Work request: Your response should be the complete set of records, reproduced exactly.

Recorded data:
- Opening Delimiter -
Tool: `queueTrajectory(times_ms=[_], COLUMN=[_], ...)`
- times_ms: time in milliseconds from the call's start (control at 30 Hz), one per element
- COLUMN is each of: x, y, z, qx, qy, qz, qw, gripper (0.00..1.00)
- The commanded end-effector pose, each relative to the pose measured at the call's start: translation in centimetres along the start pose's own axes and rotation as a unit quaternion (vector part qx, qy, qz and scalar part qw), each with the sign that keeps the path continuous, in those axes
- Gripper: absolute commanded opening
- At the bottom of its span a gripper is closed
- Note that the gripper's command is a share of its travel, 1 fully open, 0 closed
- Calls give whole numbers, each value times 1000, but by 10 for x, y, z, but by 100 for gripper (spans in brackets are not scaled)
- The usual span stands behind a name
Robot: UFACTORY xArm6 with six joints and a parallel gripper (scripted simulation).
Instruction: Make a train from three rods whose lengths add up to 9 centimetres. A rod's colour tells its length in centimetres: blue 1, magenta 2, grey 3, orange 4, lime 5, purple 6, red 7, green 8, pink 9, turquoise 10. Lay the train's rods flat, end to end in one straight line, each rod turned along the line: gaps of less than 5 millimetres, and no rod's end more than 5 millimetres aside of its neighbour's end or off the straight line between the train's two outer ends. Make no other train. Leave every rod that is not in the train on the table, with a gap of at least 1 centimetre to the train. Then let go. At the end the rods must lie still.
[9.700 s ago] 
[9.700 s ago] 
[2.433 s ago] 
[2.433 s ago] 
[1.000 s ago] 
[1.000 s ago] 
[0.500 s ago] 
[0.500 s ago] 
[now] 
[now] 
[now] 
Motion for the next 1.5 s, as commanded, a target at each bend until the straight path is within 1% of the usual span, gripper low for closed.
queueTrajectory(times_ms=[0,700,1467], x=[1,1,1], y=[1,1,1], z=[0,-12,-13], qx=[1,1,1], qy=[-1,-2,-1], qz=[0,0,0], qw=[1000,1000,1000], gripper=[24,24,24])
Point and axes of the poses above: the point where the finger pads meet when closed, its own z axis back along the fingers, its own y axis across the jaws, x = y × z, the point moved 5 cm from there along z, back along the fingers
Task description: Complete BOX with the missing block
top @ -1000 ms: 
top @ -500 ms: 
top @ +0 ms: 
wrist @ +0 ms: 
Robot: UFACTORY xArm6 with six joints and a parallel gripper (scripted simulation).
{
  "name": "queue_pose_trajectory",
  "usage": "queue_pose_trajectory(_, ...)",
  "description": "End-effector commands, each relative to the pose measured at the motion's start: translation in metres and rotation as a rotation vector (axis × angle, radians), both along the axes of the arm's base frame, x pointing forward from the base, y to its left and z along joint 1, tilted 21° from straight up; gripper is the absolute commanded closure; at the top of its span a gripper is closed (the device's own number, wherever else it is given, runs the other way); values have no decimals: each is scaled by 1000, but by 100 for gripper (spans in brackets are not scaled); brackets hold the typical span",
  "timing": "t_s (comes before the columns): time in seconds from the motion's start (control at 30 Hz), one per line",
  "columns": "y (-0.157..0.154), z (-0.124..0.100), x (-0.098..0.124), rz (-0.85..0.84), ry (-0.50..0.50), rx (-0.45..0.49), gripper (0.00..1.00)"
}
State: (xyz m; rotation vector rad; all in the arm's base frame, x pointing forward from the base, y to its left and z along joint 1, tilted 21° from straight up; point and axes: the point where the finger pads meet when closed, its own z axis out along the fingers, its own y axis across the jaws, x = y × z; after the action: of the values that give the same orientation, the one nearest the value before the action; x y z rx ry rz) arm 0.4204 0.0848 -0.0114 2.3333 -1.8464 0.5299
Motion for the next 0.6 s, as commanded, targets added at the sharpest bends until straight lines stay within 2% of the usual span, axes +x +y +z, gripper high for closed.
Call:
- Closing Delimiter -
Solution to the exercise:
Tool: `queueTrajectory(times_ms=[_], COLUMN=[_], ...)`
- times_ms: time in milliseconds from the call's start (control at 30 Hz), one per element
- COLUMN is each of: x, y, z, qx, qy, qz, qw, gripper (0.00..1.00)
- The commanded end-effector pose, each relative to the pose measured at the call's start: translation in centimetres along the start pose's own axes and rotation as a unit quaternion (vector part qx, qy, qz and scalar part qw), each with the sign that keeps the path continuous, in those axes
- Gripper: absolute commanded opening
- At the bottom of its span a gripper is closed
- Note that the gripper's command is a share of its travel, 1 fully open, 0 closed
- Calls give whole numbers, each value times 1000, but by 10 for x, y, z, but by 100 for gripper (spans in brackets are not scaled)
- The usual span stands behind a name
Robot: UFACTORY xArm6 with six joints and a parallel gripper (scripted simulation).
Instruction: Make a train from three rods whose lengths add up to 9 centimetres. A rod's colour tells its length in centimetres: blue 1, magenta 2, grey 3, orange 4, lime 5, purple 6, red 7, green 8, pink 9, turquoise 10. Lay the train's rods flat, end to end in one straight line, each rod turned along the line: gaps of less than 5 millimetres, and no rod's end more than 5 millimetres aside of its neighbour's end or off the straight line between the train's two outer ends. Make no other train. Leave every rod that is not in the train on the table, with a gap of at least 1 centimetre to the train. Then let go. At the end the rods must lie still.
[9.700 s ago] 
[9.700 s ago] 
[2.433 s ago] 
[2.433 s ago] 
[1.000 s ago] 
[1.000 s ago] 
[0.500 s ago] 
[0.500 s ago] 
[now] 
[now] 
[now] 
Motion for the next 1.5 s, as commanded, a target at each bend until the straight path is within 1% of the usual span, gripper low for closed.
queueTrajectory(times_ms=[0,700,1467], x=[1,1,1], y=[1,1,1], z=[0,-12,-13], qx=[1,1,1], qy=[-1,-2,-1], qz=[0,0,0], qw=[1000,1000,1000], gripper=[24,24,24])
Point and axes of the poses above: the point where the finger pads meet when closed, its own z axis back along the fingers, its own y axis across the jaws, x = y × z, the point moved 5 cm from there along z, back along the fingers
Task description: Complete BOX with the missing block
top @ -1000 ms: 
top @ -500 ms: 
top @ +0 ms: 
wrist @ +0 ms: 
Robot: UFACTORY xArm6 with six joints and a parallel gripper (scripted simulation).
{
  "name": "queue_pose_trajectory",
  "usage": "queue_pose_trajectory(_, ...)",
  "description": "End-effector commands, each relative to the pose measured at the motion's start: translation in metres and rotation as a rotation vector (axis × angle, radians), both along the axes of the arm's base frame, x pointing forward from the base, y to its left and z along joint 1, tilted 21° from straight up; gripper is the absolute commanded closure; at the top of its span a gripper is closed (the device's own number, wherever else it is given, runs the other way); values have no decimals: each is scaled by 1000, but by 100 for gripper (spans in brackets are not scaled); brackets hold the typical span",
  "timing": "t_s (comes before the columns): time in seconds from the motion's start (control at 30 Hz), one per line",
  "columns": "y (-0.157..0.154), z (-0.124..0.100), x (-0.098..0.124), rz (-0.85..0.84), ry (-0.50..0.50), rx (-0.45..0.49), gripper (0.00..1.00)"
}
State: (xyz m; rotation vector rad; all in the arm's base frame, x pointing forward from the base, y to its left and z along joint 1, tilted 21° from straight up; point and axes: the point where the finger pads meet when closed, its own z axis out along the fingers, its own y axis across the jaws, x = y × z; after the action: of the values that give the same orientation, the one nearest the value before the action; x y z rx ry rz) arm 0.4204 0.0848 -0.0114 2.3333 -1.8464 0.5299
Motion for the next 0.6 s, as commanded, targets added at the sharpest bends until straight lines stay within 2% of the usual span, axes +x +y +z, gripper high for closed.
Call:

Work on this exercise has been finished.